Phase 4: Overall Investigation Report

Once the loop terminates, the Orchestrator composes an Overall Investigation Report on the user-provided root event (the initial focus target).

  1. Retrieve the baseline and all iteration trace data, text flamegraphs, and findings.
  2. Compile the Overall Diagnostic Investigation Report inside the workspace:
    • Path: out/e2e_nla_run_{parent_session_id}/analysis/overall_investigation_report.md
  3. The report MUST contain:
    • Executive Summary: Latency metrics of the root user-provided event, overall list of newly instrumented methods, and the cumulative uninstrumented gap reduction.
    • The Tree of Discovery (Milestone Hops): If focus was pivoted to subevents (e.g., root OpenMatch -> pivot Navigate), illustrate the hierarchical deep-dive path. If code change are made, include the git branch name of the code change in the document.
    • Baseline vs. Deep-Dive Flamegraphs: Side-by-side text flamegraphs showing how the initial baseline "black boxes" under the root event were successfully decomposed into fine-grained, nested child operations.
    • Structural Revelations: A detailed architectural breakdown of the operations discovered blocking the main thread inside the previously hidden blocks (e.g. loops, observer dispatches, blocking IPCs).
  4. Present the completed final report to the user.

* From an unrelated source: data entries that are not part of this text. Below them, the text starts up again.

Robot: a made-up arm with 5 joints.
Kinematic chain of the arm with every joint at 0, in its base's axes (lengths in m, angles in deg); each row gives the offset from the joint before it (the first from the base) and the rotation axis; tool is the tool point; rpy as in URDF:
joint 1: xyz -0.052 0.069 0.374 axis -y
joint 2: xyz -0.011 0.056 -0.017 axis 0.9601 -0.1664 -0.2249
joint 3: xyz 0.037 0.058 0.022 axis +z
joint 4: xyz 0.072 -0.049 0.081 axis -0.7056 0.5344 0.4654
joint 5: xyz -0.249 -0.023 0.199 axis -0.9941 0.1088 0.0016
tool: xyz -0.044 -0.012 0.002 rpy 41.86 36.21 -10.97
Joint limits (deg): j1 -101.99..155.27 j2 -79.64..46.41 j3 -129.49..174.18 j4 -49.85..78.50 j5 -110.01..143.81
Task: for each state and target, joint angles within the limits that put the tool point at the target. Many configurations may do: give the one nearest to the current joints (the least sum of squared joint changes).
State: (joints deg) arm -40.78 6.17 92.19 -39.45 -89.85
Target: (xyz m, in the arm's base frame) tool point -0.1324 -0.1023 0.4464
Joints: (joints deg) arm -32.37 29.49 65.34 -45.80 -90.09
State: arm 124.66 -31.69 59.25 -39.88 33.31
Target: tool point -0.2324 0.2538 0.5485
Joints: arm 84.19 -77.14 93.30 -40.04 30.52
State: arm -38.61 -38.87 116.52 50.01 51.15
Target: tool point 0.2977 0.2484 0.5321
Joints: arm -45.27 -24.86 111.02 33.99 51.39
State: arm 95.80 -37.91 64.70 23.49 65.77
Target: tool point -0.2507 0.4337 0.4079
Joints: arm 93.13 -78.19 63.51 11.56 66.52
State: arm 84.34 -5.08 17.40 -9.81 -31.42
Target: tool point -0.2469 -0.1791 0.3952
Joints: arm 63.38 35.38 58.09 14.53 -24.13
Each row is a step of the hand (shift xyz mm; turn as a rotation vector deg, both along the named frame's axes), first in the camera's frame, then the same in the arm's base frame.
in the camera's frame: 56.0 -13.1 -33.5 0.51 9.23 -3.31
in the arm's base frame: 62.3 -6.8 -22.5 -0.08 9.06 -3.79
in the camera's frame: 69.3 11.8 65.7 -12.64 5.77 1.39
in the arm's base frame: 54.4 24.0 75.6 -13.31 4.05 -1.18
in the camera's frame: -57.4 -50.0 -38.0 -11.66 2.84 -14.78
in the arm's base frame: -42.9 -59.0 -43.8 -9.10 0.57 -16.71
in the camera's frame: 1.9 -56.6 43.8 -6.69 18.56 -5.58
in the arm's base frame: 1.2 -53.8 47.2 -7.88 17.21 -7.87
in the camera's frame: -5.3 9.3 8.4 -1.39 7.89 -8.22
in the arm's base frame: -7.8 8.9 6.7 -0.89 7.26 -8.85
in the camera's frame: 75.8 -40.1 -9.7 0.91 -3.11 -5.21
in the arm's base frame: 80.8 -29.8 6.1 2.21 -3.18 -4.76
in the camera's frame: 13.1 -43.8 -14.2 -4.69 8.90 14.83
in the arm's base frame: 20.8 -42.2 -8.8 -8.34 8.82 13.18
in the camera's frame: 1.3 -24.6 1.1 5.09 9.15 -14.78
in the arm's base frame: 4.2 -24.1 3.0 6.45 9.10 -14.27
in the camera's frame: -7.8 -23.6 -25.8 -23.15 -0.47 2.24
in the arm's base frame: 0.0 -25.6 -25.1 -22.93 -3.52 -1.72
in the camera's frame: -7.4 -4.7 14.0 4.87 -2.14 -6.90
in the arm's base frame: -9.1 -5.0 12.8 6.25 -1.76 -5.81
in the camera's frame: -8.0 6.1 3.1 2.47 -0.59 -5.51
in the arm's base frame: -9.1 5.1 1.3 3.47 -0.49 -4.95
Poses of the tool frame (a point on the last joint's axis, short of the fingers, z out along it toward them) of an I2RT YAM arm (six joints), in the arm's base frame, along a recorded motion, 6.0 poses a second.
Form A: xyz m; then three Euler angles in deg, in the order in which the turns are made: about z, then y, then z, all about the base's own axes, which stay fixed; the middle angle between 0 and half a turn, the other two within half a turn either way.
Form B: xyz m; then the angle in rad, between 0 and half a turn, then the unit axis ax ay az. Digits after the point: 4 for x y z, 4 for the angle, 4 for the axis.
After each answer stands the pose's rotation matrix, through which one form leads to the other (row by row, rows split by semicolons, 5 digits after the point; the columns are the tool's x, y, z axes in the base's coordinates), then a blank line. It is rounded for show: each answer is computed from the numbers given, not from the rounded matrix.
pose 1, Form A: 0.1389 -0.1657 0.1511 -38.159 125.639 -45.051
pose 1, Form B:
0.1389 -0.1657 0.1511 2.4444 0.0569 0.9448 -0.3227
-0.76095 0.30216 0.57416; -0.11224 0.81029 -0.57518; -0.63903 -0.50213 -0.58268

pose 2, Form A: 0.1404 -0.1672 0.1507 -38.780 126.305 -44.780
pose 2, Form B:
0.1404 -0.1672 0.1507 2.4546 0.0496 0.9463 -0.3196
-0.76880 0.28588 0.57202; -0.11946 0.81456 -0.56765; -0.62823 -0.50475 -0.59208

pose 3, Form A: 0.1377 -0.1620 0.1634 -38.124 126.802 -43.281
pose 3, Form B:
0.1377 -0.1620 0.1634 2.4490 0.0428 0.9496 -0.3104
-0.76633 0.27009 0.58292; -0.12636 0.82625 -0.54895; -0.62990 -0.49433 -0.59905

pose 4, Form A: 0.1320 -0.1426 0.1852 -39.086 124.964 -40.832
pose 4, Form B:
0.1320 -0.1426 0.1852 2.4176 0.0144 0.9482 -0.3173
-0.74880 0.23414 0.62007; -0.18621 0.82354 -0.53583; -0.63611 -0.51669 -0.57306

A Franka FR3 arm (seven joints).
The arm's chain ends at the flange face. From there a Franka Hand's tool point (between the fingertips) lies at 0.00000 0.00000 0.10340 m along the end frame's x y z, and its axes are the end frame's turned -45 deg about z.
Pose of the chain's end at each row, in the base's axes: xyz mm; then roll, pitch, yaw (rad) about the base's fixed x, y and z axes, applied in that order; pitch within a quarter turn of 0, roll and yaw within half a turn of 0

3. Safety & Execution Budgets

The Orchestrator MUST strictly enforce these safety limits to protect the workspace and compute budgets:

  • Swarm Step Cap: Max 200 total steps across all subagents.
  • Progress Watchdog: Stop immediately if 2 consecutive iterations yield no progress.
  • Subagent Resilience: Allow exactly 1 retry on a subagent task failure before aborting.
  • Execution Timeout: Max 180 minutes (to allow for slow Chromium compiles).
  • Workspace Safety Rollback: If the entire run fails or is aborted:
    • Switch back to the main branch: git checkout main (or the original baseline branch).
    • Delete the temporary branch: git branch -D e2e_nla_{parent_session_id} to restore the developer's workspace completely untouched.